Please transcribe the data that follows exactly, from its first line through the line that contains "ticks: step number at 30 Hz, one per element".

================

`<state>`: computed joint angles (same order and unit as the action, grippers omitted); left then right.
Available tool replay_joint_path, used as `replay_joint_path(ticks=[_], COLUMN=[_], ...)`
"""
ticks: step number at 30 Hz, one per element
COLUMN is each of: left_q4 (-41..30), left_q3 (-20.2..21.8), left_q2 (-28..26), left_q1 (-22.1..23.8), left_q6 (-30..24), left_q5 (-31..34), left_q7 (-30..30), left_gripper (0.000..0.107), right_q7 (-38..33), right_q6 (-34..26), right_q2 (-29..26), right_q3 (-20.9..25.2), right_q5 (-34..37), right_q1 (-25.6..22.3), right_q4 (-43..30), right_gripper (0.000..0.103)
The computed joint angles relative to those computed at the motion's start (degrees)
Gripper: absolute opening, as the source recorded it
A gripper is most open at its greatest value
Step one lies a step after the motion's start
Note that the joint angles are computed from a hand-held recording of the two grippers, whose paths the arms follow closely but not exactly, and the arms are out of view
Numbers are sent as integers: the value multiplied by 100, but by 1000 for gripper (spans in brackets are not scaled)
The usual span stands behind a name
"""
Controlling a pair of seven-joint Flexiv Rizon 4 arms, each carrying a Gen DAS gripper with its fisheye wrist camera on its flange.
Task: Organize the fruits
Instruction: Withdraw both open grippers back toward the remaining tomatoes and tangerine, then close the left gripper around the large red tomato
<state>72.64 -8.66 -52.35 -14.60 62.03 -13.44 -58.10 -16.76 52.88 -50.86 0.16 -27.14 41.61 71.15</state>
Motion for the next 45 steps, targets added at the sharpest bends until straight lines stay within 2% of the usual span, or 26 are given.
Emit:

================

▶ **EXERCISE OUTPUT**
`<state>`: computed joint angles (same order and unit as the action, grippers omitted); left then right.
Available tool replay_joint_path, used as `replay_joint_path(ticks=[_], COLUMN=[_], ...)`
"""
ticks: step number at 30 Hz, one per element

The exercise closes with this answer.